Juana Josefina Cavasos Barnard (c. 1822–1906) was a Mexican-American Indian captive, slaveowner, and pioneer around present-day Somervell County, Texas. Cavasos was born to María Josefina Cavasos in Matamoros, Tamaulipas, Mexico. On August 15, 1844 Cavasos along with a friend she was visiting were both abducted by Comanche near the Rio Grande river. There are several conflicting reports regarding the duration of her captivity, but her own personal account implies that it was less than a month in total. In 1900 Cavasos gave an oral testimony of her story titled "My life with the Indians" to her granddaughter Verdie Barnard Alison. Cavasos died of a stroke in 1906.[1]
Her family was from Matamoros, Tamaulipas, Mexico. In 1848 she married Charles E. Barnard and they had fourteen children, six of whom survived into adulthood. Based on her oral testimony she "had twenty-five grandchildren and thirteen great-grandchildren."
On 15 August 1844 Cavasos was visiting her friend on the Texas side of the Rio Grande when she and her friend were both taken captive to be used for trade. After about a month the Comanches visited the Tehuacana Creek Trading House operated by George Barnard in north central Texas and traded Cavasos for about $300 in horses and merchandise.[2] Shortly afterwards she married George's brother Charles.[3]

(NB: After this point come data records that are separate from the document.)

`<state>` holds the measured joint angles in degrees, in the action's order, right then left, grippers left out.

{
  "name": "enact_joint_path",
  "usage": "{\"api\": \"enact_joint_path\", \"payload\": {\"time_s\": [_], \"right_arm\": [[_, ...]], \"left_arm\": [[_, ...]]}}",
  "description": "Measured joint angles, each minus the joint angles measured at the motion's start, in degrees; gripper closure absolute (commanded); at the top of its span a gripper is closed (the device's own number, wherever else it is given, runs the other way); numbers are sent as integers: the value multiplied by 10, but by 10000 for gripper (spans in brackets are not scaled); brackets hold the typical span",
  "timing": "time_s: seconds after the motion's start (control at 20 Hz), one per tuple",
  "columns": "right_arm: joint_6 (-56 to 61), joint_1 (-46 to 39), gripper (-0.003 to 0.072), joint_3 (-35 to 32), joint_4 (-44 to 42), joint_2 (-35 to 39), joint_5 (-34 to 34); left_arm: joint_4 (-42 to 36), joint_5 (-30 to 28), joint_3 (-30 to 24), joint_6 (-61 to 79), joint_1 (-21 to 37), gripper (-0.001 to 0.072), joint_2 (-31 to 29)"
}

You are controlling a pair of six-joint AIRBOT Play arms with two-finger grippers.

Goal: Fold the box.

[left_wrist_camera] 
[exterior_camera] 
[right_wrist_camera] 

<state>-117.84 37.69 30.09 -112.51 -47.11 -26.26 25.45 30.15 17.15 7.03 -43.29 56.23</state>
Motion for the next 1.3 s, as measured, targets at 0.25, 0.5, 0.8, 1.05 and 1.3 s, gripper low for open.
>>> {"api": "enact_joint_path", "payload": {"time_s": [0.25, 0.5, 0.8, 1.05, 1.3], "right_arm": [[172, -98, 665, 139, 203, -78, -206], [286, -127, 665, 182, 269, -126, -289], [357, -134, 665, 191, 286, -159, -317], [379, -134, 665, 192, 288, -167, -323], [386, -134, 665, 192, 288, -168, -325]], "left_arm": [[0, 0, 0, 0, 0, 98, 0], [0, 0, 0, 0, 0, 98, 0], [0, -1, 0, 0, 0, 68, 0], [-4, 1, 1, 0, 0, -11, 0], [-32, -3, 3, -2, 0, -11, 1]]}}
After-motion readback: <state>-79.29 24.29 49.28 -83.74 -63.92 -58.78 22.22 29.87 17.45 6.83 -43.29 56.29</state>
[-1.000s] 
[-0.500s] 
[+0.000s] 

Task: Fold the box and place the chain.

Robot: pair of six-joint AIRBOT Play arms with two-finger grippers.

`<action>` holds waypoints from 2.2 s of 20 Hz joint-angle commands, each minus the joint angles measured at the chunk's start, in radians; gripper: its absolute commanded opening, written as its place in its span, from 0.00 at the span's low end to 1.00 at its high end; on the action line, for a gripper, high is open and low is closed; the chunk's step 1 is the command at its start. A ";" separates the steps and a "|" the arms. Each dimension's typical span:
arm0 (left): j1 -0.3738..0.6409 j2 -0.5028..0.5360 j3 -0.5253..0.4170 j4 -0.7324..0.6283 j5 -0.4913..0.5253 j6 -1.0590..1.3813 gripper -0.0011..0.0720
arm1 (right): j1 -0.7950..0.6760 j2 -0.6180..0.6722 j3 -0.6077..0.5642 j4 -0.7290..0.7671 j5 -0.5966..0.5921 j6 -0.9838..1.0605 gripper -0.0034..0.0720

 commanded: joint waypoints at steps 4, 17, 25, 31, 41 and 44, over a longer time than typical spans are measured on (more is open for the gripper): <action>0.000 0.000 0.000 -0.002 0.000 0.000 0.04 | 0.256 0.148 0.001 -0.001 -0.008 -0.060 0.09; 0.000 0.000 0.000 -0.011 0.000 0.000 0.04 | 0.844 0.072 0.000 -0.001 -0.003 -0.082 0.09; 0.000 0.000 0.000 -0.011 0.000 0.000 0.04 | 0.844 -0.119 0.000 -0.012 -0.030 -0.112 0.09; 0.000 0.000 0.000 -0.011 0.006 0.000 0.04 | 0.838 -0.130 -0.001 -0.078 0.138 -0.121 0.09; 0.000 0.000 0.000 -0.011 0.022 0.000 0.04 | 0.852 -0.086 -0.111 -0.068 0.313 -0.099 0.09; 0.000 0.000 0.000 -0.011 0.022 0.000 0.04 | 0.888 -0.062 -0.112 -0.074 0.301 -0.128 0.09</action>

For the next 15 years Cavasos worked alongside her husband and his brother running the day-to-day operations of the Comanche Peak trading house. Business was reportedly quite good until the native American customers were removed by the United States Government and sent to the Fort Belknap Indian Reservation in Oklahoma.
In 1859 Cavasos and her husband used slave labor to construct the first building, a mill, in present-day Glen Rose, Texas. In the early 1870s they sold the mill for $65,000.[4]
There are several plaques and historical markers throughout Texas detailing the accomplishments of Juana and her husband Charles. In Glen Rose, Texas, a statue of them was erected.